ことばの小窓「肩書が育む役処:啐啄(ソクタク)同時」
Vision
すまいは巣舞
巣は形・舞は想い
想いを形に
巣舞るフォー・ユー
高田建築事務所
* 光陰矢の如し!お陰様で建築事務所を創業して昨年は「40+1年目のとし」40周年を迎えた。
・ そして今ではバトン渡しの儀式はすでに終わっている。社外的には今年の6月1日をもって社長交代をすることにした。
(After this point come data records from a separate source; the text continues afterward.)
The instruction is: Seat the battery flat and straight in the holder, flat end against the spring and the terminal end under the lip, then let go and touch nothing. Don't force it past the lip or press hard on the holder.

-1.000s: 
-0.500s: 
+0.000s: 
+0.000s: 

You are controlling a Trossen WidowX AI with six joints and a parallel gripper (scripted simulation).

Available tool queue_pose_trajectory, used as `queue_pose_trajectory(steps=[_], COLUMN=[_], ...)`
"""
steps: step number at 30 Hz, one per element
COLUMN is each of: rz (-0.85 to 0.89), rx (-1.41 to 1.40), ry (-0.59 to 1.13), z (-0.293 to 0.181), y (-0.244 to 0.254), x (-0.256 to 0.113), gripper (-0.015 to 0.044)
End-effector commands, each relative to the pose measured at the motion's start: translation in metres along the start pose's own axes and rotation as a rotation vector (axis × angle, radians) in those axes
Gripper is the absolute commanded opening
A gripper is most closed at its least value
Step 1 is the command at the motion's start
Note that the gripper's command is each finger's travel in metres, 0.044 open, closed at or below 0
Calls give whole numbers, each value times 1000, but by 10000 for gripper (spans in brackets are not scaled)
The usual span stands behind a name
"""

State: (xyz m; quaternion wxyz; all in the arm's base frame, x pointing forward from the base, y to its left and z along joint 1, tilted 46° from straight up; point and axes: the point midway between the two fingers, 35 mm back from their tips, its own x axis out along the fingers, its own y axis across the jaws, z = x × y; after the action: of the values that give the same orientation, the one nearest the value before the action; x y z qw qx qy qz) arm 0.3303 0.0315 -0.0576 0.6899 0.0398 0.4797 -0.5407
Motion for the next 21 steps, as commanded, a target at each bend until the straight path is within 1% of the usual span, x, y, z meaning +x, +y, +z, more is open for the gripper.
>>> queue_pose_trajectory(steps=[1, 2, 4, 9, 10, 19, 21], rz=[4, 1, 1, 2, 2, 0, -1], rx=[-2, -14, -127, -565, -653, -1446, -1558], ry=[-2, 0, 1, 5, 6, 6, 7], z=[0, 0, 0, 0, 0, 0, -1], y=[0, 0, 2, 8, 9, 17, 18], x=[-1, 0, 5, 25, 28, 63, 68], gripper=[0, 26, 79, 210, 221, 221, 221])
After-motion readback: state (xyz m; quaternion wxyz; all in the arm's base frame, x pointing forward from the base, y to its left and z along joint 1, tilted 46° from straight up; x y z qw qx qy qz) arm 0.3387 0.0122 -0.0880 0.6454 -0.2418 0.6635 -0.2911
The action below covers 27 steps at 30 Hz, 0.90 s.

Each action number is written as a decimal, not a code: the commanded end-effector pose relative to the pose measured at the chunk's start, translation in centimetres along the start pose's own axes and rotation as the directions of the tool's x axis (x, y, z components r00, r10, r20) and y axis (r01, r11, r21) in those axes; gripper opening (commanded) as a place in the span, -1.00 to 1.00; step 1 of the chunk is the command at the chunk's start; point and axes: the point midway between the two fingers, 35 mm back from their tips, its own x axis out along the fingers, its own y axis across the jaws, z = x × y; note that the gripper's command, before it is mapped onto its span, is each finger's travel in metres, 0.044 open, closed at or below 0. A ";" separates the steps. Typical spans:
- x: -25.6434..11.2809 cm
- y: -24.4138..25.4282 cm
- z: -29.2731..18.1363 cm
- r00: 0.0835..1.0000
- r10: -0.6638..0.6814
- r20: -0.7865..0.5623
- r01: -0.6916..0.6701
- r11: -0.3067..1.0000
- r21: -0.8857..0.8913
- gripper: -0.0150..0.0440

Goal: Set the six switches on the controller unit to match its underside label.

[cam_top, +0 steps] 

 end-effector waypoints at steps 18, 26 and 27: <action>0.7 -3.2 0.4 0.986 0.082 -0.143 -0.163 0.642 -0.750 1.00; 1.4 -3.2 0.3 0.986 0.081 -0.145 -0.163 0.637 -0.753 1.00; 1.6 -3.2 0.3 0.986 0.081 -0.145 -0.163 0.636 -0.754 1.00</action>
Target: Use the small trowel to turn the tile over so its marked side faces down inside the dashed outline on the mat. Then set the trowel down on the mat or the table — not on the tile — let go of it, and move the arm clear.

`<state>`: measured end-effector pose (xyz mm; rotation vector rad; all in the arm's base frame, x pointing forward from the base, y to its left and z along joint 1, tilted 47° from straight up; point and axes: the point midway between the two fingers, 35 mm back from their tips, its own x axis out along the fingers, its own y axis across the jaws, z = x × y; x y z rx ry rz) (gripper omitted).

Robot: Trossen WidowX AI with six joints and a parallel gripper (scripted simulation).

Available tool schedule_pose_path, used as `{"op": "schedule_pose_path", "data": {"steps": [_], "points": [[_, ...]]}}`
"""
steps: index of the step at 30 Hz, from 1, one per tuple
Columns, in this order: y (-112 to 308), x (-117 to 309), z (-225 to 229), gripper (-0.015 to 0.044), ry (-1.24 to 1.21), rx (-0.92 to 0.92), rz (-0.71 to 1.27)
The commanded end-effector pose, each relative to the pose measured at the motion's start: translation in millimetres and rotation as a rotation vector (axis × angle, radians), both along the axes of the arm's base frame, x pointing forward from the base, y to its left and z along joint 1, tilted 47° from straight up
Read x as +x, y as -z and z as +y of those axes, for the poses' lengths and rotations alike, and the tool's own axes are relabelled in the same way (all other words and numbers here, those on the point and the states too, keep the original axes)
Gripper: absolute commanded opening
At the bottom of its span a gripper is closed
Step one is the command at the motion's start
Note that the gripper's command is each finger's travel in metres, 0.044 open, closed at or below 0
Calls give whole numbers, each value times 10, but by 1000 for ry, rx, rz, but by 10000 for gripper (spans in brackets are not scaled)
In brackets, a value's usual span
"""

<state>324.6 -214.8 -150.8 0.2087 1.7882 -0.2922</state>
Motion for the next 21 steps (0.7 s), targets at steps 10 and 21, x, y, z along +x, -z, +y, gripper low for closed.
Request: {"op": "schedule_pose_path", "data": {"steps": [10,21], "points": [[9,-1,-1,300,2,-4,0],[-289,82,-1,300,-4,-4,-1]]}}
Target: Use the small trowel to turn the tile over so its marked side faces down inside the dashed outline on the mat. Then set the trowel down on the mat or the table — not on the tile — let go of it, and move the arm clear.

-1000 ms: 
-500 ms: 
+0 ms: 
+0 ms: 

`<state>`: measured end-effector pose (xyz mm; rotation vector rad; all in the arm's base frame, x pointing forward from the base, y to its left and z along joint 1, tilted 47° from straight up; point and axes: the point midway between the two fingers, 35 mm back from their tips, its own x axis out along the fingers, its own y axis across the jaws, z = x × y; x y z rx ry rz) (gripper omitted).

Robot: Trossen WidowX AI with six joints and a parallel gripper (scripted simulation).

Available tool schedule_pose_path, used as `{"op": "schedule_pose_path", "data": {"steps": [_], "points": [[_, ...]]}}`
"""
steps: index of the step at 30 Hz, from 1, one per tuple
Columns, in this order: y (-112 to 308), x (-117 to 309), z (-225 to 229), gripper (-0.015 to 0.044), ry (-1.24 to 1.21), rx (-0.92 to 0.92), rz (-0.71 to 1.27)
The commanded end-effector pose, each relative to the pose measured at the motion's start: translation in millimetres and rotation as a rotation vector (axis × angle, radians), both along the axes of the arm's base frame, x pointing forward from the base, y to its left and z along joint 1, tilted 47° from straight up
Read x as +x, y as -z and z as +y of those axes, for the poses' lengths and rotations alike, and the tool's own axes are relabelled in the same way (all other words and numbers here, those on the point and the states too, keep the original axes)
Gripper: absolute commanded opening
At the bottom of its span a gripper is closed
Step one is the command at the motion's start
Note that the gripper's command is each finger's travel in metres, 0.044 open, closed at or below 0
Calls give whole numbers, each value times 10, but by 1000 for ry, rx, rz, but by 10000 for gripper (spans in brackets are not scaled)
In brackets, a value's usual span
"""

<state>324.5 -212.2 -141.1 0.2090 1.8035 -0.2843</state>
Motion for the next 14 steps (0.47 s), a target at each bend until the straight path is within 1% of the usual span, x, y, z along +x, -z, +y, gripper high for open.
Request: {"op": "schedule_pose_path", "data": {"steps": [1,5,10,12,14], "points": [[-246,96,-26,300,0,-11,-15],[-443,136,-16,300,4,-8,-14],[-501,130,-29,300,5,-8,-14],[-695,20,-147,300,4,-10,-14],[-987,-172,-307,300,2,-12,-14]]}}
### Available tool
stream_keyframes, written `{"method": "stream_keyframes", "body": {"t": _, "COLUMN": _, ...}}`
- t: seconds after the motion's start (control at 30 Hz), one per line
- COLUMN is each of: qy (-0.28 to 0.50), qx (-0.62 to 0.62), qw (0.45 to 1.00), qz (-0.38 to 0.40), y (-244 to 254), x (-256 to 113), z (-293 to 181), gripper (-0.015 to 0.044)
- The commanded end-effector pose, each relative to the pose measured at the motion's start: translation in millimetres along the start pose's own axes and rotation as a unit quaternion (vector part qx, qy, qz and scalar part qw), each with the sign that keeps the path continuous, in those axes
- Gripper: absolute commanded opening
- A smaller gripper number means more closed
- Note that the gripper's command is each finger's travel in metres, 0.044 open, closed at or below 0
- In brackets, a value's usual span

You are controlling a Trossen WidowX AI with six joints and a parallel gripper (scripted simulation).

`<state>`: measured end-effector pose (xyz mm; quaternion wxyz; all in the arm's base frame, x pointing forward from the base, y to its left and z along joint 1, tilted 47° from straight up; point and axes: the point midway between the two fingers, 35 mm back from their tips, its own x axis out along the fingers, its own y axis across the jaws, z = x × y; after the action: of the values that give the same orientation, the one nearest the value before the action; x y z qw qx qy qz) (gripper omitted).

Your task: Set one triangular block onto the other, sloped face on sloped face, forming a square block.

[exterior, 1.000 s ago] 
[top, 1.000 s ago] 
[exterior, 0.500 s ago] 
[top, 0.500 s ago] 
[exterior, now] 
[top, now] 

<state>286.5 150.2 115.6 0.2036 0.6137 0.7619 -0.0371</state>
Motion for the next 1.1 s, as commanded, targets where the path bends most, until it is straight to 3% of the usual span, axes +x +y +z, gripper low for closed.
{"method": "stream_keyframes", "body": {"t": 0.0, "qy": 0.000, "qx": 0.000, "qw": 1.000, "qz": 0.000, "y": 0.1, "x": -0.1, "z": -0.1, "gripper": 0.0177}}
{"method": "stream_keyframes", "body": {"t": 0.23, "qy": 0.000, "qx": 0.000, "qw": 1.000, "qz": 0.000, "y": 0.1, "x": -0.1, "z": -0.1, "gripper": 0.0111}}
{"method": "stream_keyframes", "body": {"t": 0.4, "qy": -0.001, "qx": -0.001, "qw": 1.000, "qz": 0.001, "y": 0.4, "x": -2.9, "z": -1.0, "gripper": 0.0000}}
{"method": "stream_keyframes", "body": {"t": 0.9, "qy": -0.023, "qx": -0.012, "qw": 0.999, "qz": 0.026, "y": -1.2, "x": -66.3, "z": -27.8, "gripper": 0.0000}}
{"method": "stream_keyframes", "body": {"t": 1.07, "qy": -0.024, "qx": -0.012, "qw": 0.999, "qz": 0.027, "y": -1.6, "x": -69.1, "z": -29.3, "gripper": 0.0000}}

・ 今まで企画専務役の息子に社長役のバトンは渡された。
・ そして、私は社長から会長に!
・ 役割はそれほど明確には区分されないままに!
・ 社長と会長の違いは?と問う。答えは来ない。
・ 会社の文字を分析すると「会+社」の漢字二文字から成り立っている。
・ そして、その夫々の文字に長を組みあわせると会長であり社長だと気が付いた。
・ 会長でお仕舞と思っていたら?
・ 「株式会社=株+式+会+社」であるから4文字に長を組み合わせてみたら「社長・会長・式長・株長」になるのである???
・ なんて考えている暇人がいることに気が付いた。
・ 独り言!
* 20170601付で取引業者さんには社長交代のご挨拶を出させていただいた。築縁様にはスマイル通信夏号にてご挨拶させていただきたく準備中である。
・ 私は改めて代表取締役会長の任を果たさなければならない決意をしているところである。
・ するといろいろの方からご挨拶を頂くこととなった。お花・メールに電報・電話が届いたことにびっくり!
・ アポの有無は別にして直接ご挨拶にお出でいただき恐縮な気持ちと感謝に堪えない次第である。
・ 人の振り見て我が振り直せ!も経験した。自分はそのようなお手紙頂いても今までは特に何かをした覚えがないからだ。いけませんでしたね。
・ それにしてもまだまだ会長と言う名前に慣れません。事実ここのところ社長と言われて新社長と一緒に返事することが何度かあったからである。
・ またそわそわ感があり皆様からはご寛容のほどを!
* 世の中では一般的に「役職・肩書が人をつくる」と言う。
・ もちろん役職・肩書が何かをしてくれることでは無いのだが。
・ しかし、その役職・肩書に置かれた人の意識・行動等を変えることも多々あったのだろう。
・ 役職・肩書には責任が伴い努力を積み重ねるようになっていく。つまり、責任感を持たせる仕事が人を成長させるといっていいかもしれない。
・ やがて受け身型から能動型に変心・変身して良き仕事をすることを繰り返せば結果としてその人を成長させることになるからだ。
・ ソクタク同時という禅宗の言葉を思い出す。たまごから孵ろうとするひなは内側から殻を叩き、親鳥は外側から叩く。それを「啐啄(ソクタク)同時」と言う。そしてヒナが殻から生まれ出てくる。
・ 役職・肩書と仕事との関係は「啐啄(ソクタク)同時」と言っていいのだろう。
* エピソード!
・ 高校卒業したらすぐに材木店を継ぐことを計画していた親父は大学進学反対派の急先鋒でもあった。(町内でも当時大学に行った長男が自営をしているにも拘らず実家に帰って来ないのである:現在では当たり前でも当時はショッキングニュースでもあったのだろう)
・ 親父がようやく大学へ行くことを了解してくれた時の条件が大学を卒業したら帰ってきて家業を継ぐことであった。誠実な私(?)は卒業後2年間修業して帰還した。
・ 材木店を継ぐべく長岡に帰ってきたときには肩書も何もない。皆からの呼び名は小さいときから呼ばれていた「太郎」であった。そして何の違和感もなかった。
・ やがて建築事務所の仕事も忙しくなったので3年目に今度副会長になった弟の勉を呼び寄せた。呼び名は兄弟だから小さいときからの呼び名そのものだった。タロー・ツト(ツトム)であった。
・ 長い間そのように呼んでいたが、ある時、取引先の某建設会社の先輩専務が苦言を呈した。
・ 悪いけど:タロー・ツトと呼び合うのはやめてくれないかな!と真顔であった。
・ その方の名前が勉であった。ツトと言われると自分の名前を呼び捨てにされているようでいい感じではない。と言うのである。
・ それから親父を社長職にお願いしていたから専務・常務と呼び合うことになった。
・ 自分自身も専務と言われたときに意識が変わったことを覚えている。
・ そしてやがて親父から社長交代と言われたらプレッシャーがかかったことを想い出す。
・ 建築事務所の創業は私だから、もともと社長なのだが、なぜか居心地が悪く。長い間受け取らなかった。勉常務に社長の打診をするが一蹴された。
・ しかし、周りから社長と呼ばれて意識が大きく変わったような気がする。同じ仕事をしているにもかかわらずである。
・ 名は体を表す!とも似ているかもしれない。